◆ PROBLEM STATEMENT:
Beginning at the top of the material, repeat each line exactly, and stop once the line with "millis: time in" has been written.

▼▼▼

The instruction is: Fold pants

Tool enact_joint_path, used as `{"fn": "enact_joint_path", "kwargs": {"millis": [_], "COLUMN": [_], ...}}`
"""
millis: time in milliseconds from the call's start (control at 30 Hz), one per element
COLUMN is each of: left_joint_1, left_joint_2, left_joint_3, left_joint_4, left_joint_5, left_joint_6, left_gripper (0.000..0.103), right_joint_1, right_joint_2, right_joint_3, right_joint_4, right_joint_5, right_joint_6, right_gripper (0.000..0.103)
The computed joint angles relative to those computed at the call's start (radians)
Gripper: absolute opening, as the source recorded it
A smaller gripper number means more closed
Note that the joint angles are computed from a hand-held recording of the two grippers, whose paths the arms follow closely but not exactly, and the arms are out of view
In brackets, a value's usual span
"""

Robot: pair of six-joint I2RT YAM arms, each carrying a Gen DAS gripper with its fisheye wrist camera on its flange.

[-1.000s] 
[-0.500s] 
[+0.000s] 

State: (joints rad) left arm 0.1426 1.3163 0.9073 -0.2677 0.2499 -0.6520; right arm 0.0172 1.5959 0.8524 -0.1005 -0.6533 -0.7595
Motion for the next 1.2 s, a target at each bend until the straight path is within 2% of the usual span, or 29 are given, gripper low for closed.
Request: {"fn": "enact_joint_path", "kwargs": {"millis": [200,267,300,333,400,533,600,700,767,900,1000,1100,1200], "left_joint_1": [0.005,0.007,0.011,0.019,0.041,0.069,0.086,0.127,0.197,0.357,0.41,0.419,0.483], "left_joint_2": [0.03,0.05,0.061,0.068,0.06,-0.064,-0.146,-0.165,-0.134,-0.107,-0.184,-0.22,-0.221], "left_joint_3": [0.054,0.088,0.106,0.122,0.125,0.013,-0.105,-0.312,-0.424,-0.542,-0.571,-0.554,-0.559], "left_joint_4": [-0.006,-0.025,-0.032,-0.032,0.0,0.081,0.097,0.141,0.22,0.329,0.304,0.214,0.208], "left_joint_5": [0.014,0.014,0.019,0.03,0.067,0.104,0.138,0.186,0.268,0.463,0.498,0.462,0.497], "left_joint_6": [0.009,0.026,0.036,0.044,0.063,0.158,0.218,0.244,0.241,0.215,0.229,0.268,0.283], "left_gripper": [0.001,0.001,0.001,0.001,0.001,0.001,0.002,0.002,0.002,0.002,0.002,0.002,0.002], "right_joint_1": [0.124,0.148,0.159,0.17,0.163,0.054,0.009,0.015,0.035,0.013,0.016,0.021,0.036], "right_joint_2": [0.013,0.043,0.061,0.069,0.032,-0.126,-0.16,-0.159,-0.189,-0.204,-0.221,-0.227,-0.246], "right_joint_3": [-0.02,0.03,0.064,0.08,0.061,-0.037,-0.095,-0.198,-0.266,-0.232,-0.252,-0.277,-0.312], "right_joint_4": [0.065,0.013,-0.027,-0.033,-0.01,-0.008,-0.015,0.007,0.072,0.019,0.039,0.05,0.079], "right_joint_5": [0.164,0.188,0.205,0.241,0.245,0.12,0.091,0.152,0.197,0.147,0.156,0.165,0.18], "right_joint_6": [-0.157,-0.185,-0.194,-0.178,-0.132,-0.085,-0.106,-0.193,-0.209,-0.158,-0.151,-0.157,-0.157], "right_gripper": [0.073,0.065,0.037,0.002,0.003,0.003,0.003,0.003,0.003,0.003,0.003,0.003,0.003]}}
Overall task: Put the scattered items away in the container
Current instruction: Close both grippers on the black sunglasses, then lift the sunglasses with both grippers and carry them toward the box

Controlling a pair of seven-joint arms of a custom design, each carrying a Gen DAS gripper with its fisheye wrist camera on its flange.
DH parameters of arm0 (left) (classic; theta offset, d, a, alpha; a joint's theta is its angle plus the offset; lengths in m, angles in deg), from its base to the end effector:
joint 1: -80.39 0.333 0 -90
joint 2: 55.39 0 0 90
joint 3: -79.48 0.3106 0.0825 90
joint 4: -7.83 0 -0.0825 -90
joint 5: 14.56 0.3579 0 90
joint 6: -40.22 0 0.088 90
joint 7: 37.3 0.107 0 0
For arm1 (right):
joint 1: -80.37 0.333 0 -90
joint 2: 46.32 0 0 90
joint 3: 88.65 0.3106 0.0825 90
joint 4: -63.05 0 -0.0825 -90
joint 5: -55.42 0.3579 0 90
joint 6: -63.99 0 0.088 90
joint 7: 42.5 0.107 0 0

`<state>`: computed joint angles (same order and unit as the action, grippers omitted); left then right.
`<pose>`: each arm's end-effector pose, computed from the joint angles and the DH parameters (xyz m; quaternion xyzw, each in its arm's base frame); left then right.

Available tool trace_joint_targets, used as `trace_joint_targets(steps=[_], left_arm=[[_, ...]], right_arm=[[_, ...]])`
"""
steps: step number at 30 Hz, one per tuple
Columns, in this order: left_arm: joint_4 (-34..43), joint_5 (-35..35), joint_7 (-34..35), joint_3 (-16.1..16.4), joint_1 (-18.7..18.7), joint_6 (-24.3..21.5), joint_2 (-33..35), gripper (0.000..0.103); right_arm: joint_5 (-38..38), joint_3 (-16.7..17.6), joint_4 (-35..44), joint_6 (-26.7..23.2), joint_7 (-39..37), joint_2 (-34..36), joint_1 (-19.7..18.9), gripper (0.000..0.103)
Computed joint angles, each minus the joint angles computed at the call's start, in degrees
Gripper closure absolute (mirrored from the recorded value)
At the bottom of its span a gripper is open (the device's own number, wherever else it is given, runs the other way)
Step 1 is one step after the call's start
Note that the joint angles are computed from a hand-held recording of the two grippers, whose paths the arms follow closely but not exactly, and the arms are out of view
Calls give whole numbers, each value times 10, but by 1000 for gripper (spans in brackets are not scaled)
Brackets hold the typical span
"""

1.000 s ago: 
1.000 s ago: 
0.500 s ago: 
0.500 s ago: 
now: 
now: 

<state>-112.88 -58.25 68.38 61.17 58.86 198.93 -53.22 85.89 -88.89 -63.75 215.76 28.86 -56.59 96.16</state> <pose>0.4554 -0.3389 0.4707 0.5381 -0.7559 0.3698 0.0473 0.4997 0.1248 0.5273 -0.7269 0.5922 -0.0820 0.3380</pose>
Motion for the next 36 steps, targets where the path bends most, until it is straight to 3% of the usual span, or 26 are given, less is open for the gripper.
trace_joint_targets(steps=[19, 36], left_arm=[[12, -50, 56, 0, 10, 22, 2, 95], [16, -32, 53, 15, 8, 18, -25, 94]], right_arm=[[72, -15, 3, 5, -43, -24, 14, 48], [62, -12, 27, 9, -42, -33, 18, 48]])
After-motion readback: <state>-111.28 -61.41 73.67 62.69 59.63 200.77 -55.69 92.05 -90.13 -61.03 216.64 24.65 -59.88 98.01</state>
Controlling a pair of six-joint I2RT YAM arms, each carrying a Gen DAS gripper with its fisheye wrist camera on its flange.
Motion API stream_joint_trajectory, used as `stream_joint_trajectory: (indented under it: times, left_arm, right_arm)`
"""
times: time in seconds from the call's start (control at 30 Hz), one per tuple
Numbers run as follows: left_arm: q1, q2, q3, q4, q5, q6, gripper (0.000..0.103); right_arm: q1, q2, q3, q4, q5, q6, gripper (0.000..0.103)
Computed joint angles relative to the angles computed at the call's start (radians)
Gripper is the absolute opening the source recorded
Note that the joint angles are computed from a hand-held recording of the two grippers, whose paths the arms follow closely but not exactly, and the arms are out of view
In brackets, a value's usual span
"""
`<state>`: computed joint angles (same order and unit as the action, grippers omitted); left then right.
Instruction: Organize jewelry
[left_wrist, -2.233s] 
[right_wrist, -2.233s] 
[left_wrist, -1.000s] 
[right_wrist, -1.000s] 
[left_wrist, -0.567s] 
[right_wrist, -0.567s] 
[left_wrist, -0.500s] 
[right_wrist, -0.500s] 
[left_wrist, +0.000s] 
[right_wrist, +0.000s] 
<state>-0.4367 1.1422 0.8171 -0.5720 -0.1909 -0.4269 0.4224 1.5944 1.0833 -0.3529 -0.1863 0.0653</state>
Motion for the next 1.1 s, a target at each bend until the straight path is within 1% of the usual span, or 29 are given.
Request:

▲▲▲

◆ RESPONSE:
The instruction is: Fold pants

Tool enact_joint_path, used as `{"fn": "enact_joint_path", "kwargs": {"millis": [_], "COLUMN": [_], ...}}`
"""
millis: time in milliseconds from the call's start (control at 30 Hz), one per element

With the output given, the exercise is complete.